What to produce — From the entries that follow, report every line in which "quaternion" occurs.

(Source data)
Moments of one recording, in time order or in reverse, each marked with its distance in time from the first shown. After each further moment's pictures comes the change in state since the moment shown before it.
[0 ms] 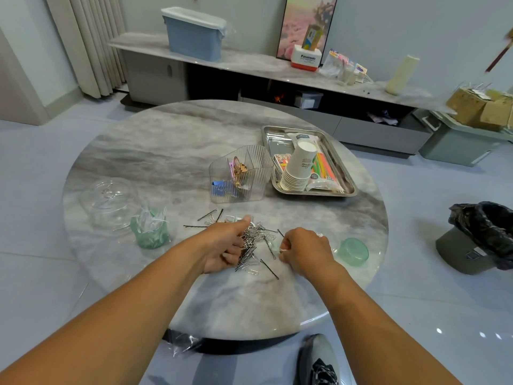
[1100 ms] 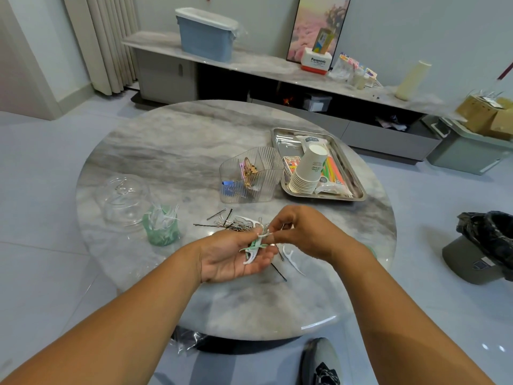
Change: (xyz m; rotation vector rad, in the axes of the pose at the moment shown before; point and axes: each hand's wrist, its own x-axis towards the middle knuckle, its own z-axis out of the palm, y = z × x) left_hand -0.006 -0.011 -0.017 -0.331 -0.455 -0.101; right_hand -0.008 -0.027 -0.057 0.335 -0.022 -0.437
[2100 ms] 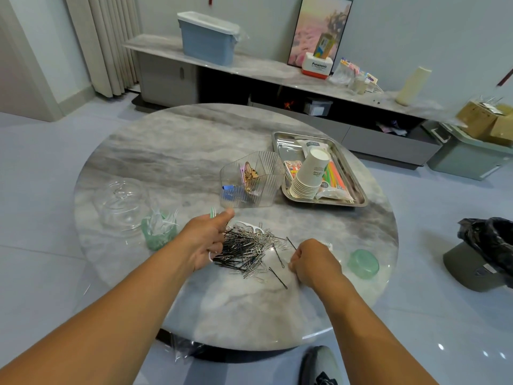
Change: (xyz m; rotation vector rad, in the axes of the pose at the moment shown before) left_hand 0.007 0.030 -0.032 0.215 0.581 0.409; right_hand -0.005 0.033 0.048 -0.170 0.023 0.650
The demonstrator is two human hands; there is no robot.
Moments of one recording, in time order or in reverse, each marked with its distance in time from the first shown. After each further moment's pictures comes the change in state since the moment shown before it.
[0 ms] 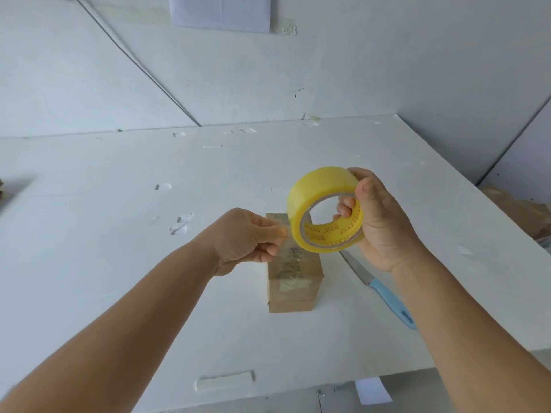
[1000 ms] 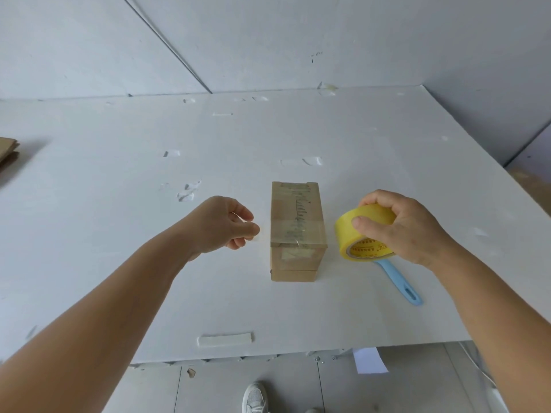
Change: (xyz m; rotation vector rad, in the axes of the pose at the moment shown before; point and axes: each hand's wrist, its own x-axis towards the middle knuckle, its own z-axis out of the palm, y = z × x) left_hand -0.007 -0.047 -0.022 0.321 0.204 -0.022; right_hand -0.024 0.021 -0.059 -0.949 -0.100 0.128
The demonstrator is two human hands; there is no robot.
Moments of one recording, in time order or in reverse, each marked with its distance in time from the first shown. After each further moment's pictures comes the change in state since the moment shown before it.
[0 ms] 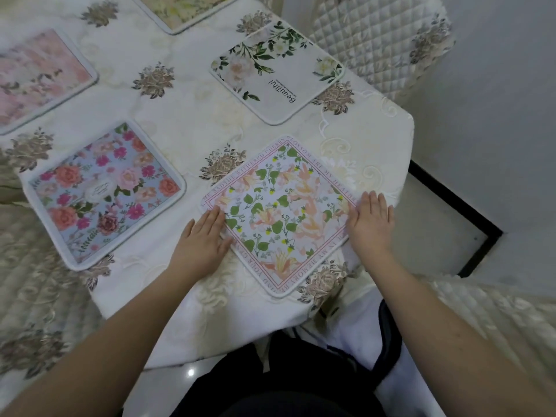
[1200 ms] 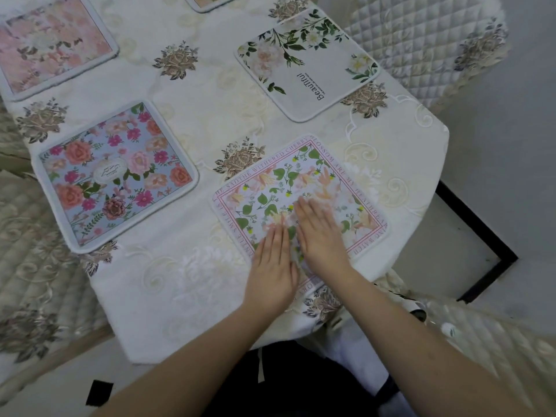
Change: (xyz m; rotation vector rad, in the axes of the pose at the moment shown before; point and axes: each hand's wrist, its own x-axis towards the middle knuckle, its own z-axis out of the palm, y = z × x) left_hand -0.022 0.132 0.045 -0.168 0.242 0.060; right_hand -0.024 -0.092 0.025 0.066 -0.174 -0.611
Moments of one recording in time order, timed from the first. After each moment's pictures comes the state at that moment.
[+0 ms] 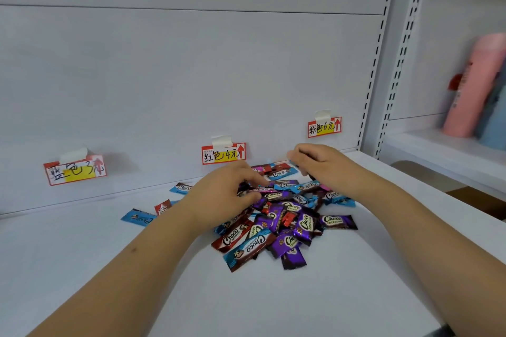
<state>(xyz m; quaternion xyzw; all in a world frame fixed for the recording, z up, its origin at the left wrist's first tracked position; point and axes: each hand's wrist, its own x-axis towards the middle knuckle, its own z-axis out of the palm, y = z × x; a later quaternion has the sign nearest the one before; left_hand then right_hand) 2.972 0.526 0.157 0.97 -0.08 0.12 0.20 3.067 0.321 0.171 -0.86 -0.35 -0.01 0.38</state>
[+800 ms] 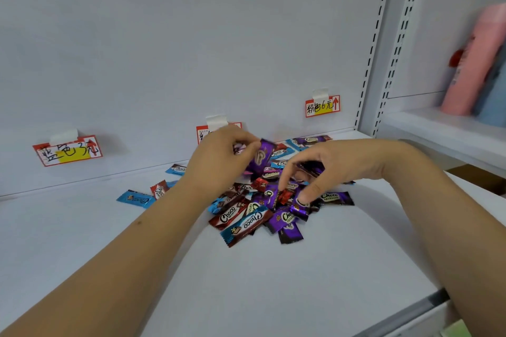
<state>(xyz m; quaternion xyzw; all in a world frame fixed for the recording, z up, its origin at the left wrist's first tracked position) 2.976 0.515 0.160 0.91 -0.03 0.28 0.29 3.045 0.301 0.195 -0.83 -0.44 0.26 0.21</state>
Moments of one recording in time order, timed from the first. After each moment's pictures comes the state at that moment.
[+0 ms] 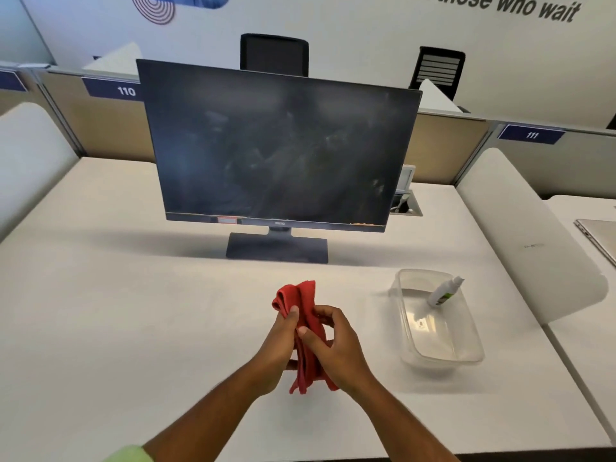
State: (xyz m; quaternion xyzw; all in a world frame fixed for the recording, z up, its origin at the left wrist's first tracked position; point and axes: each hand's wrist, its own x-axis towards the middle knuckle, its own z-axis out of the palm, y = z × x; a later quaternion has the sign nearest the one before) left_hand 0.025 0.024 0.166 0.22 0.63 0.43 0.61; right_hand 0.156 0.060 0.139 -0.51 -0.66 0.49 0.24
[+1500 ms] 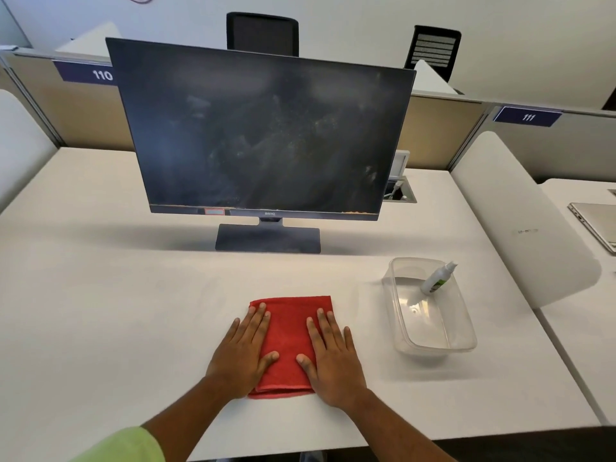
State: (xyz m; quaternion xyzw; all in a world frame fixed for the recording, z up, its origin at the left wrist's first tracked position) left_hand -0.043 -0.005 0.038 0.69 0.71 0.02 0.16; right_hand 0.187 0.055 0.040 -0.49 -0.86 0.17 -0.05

Written response —
<state>(xyz m; quaternion xyzw; all in a world frame fixed for the recording, z up, its origin at the left wrist's first tracked position; point and axes: each hand's wrist, its own x-axis towards the middle knuckle, its own z-axis out of the palm, y = z × x; a later quaternion has the sign nearest the one before; left_hand then right_hand) 2.972 0.526 0.157 0.97 -0.08 0.12 0.20 3.067 0.321 0.171 -0.86 -0.35 -0.01 0.38</state>
<state>(xyz m; quaternion xyzw; all in a world frame fixed for the recording, z up, its origin at the left wrist's first tracked position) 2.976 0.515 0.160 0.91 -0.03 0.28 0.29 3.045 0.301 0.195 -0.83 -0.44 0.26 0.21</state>
State: (xyz m; quaternion xyzw; all in a world frame fixed for the recording, z up, its origin at the left wrist's first tracked position; point and axes: each hand's wrist, its own x-axis towards the middle knuckle, its own z-axis out of the palm, y = z × x; a later quaternion has the sign nearest the one before) left_hand 0.025 0.024 0.166 0.22 0.63 0.43 0.61; right_hand 0.156 0.060 0.139 -0.51 -0.66 0.49 0.24
State: (xyz m; quaternion xyzw; all in a world frame fixed for the recording, z up, its origin at the left wrist's first tracked position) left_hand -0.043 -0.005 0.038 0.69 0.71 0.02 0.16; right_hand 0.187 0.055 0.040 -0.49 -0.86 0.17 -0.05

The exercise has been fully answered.